**Activity**: Look for the string "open" in the listing below and copy every line in which it appears.
>>>>>
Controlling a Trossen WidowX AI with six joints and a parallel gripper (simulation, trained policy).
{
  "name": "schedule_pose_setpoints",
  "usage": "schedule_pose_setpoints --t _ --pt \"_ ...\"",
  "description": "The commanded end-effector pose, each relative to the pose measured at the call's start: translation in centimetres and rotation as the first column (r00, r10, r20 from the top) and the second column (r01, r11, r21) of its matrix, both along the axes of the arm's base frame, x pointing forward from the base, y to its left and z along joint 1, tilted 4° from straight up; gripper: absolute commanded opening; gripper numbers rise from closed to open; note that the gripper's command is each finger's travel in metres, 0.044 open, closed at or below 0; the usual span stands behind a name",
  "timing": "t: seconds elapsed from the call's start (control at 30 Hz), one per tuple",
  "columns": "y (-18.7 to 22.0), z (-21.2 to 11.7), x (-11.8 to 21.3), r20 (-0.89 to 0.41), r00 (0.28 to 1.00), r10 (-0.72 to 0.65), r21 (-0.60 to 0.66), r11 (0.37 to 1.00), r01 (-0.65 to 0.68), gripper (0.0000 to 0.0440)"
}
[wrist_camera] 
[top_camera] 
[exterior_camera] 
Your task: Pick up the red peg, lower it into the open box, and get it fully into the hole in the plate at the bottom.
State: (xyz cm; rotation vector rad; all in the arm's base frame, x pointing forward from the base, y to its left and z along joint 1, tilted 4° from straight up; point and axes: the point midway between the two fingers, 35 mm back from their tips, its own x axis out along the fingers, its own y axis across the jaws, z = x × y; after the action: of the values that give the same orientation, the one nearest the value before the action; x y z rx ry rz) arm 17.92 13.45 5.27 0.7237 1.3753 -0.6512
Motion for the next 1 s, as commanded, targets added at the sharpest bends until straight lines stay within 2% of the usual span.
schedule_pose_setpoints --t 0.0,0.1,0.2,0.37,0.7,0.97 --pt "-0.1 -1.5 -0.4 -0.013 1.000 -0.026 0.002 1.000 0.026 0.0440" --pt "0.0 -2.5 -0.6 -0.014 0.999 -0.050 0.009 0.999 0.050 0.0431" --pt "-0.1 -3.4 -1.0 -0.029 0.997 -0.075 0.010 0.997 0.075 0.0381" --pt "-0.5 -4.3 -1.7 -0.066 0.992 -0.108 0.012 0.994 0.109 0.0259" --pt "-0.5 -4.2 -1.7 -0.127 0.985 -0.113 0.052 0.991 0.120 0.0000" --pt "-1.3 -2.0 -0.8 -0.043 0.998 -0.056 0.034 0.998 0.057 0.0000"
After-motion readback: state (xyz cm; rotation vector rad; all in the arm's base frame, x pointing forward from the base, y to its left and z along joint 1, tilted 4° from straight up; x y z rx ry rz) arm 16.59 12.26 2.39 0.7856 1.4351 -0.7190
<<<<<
**Written reply**:
  "description": "The commanded end-effector pose, each relative to the pose measured at the call's start: translation in centimetres and rotation as the first column (r00, r10, r20 from the top) and the second column (r01, r11, r21) of its matrix, both along the axes of the arm's base frame, x pointing forward from the base, y to its left and z along joint 1, tilted 4° from straight up; gripper: absolute commanded opening; gripper numbers rise from closed to open; note that the gripper's command is each finger's travel in metres, 0.044 open, closed at or below 0; the usual span stands behind a name",
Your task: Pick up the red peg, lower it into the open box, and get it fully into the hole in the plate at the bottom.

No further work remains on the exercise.